◆ Provided entries ◆
-=-=-
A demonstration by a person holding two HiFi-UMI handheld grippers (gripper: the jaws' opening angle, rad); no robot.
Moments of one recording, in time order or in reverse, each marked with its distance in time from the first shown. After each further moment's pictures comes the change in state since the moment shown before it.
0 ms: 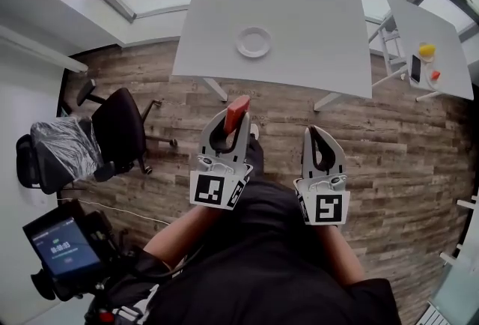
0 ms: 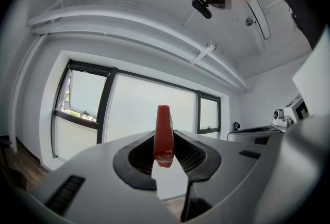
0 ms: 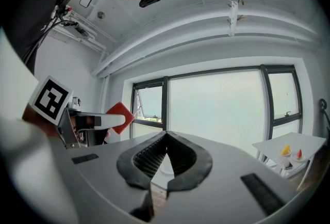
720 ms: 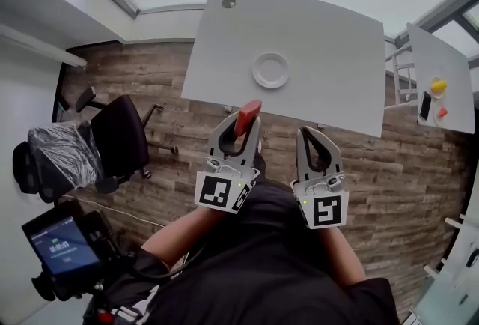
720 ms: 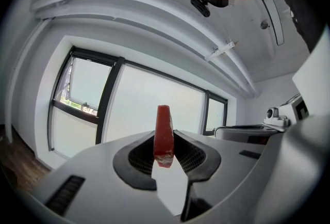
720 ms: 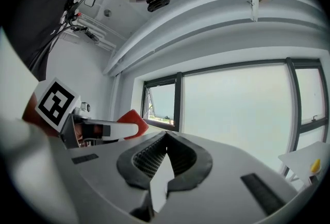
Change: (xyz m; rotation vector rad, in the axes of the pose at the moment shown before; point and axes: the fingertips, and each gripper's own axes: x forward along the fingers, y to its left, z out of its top) left arm 0.103 0.102 0.013 -0.078 0.042 0.002; right arm 0.170 0.025 0.032 -0.091 -0.003 0.176
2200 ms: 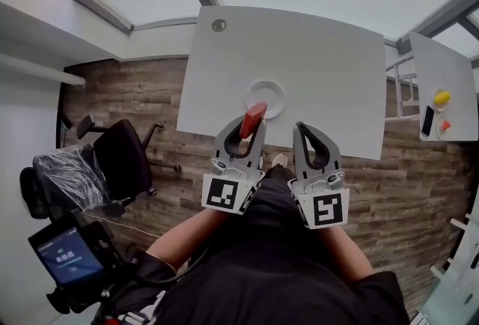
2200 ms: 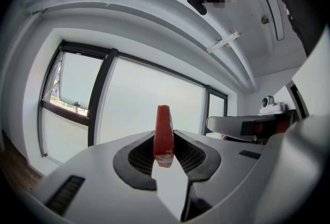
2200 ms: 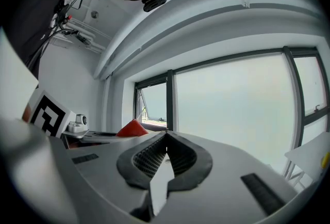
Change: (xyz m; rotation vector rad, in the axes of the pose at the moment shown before) left arm 0.120 0.024 -0.002 0.023 0.038 -0.038; right arm 0.097 -0.078 0.001 0.085 -0.002 -0.033
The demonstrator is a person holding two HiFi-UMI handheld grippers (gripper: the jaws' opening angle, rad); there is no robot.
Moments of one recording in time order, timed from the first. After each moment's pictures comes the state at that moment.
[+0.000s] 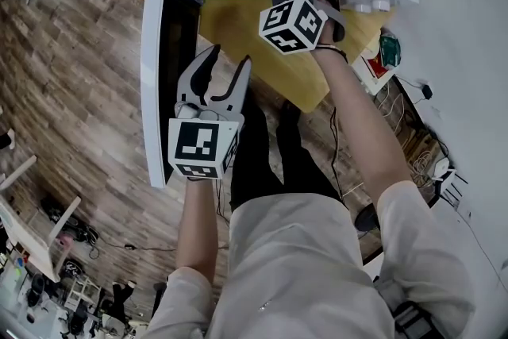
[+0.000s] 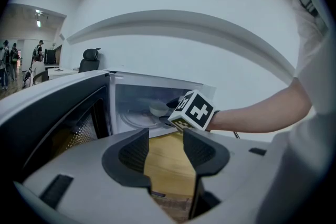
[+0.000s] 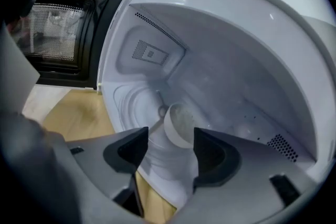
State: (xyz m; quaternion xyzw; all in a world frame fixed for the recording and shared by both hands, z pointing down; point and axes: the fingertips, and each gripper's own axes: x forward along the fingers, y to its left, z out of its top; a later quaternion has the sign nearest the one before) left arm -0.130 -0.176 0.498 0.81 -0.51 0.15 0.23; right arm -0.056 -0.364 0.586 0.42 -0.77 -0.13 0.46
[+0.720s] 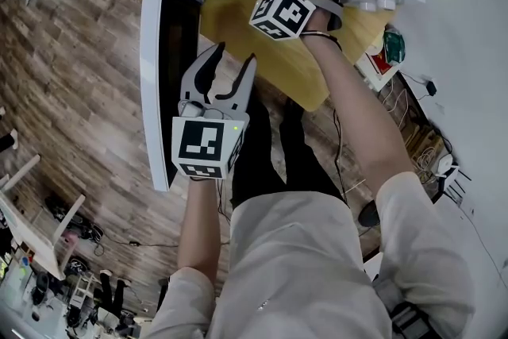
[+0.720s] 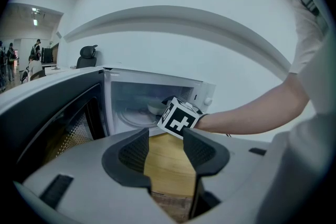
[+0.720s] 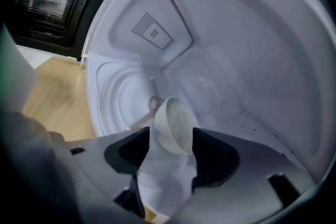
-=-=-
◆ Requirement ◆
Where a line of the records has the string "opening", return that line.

◆ Response box ◆
A demonstration by a person holding two HiFi-UMI handheld grippers (gripper: the jaws' opening angle, rad); no robot.
The demonstrator is a person holding two HiFi-UMI handheld grippers (gripper: the jaws' opening angle, rad); there is no robot.

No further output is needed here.